La «Guerra Romántica»

El autor de «¡Españoles, a Marruecos!» opina que el conflicto guerra pasó a la historia, «desde muchos puntos de vista plenamente justificado», como la «Guerra Romántica»: «Para empezar, tiene ese carácter la misma denominación oficial, Guerra de África, que desorbita el ámbito de las operaciones para darles una dimensión continental, cuando, en realidad, solo se desarrollaron en un estrecho pasillo». Se dieron, además, otros muchos ingredientes románticos junto a estas exageraciones, que el autor enumera así: cargas de coraceros con refulgentes cascos metálicos, agrestes cabileños de chilabas rayadas, lanceros con banderolas multicolores, la legendaria Guardia Negra, audaces cornetas casi niños, bellas hebreas, presidiarios encadenados que parecían salidos de «Los Miserables», caballería marroquí medio fantasmal, misteriosas ciudades santas, arias de Bellini cantadas por oficiales sentimentales a la luz de las hogueras, caravanas ondulantes de camellos y ataques con bayoneta y banderas desplegadas al compás de charangas.

Pero lo cierto es que son muchos los historiadores que defienden que la experiencia marroquí solo aportó beneficios a una minoría de empresarios. Al erario público le costó 236 millones de reales que tuvieron una gran repercusión en la crisis general que se desencadenó a finales de la década de los 60 del siglo XIX. Además, todos esos elementos románticos que enaltecieron al país y sus políticos, escondían una campaña improvisada, lanzada en la peor época del año y con medios navales insuficientes. Nuestros soldados estaban mal equipados para protegerse de las fuertes lluvias y para librar una serie de batallas inútiles y costosas. Y en la sombra, el cólera insidioso, matando a diestro y siniestro, más feroz que las balas, que envió a miles de hombres a la tumba.

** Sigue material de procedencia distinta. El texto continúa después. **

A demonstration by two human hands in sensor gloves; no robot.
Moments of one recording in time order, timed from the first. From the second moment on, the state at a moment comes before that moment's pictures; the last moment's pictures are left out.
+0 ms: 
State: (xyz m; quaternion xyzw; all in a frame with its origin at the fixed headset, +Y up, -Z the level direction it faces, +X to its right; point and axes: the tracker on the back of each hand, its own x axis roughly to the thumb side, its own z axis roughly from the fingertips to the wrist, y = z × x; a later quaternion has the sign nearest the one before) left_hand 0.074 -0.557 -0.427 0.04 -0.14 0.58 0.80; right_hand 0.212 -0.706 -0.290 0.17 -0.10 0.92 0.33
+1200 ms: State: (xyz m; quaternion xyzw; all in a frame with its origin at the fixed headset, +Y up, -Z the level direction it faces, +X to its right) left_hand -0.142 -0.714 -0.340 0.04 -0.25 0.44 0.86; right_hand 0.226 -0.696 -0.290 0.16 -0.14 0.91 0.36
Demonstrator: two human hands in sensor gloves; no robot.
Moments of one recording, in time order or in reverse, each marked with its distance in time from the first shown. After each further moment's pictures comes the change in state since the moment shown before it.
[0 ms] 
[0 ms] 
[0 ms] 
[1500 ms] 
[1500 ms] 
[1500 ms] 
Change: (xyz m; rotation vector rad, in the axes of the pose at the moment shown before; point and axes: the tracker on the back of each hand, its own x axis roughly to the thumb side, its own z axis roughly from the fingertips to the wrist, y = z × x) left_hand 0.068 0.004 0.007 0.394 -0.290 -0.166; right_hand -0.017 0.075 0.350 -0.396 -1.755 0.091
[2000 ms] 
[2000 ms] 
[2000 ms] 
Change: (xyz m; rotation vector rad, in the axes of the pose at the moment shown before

«Si la guerra fue indiscutiblemente popular, lo cierto es que miles de españoles pagaron para no ir a ella; si concitó consensos de todos los partidos, la unanimidad duró poco; si obtuvo ciertas ventajas, generó decepciones, incluidas las de la propia Isabel II, y si se derrochó bravura, sobraron imprudencias censurables. Fue, pues, una campaña con claroscuros, como tantas otras, lejos del escenario idílico y teatral que se ha presentado», concluye Albi.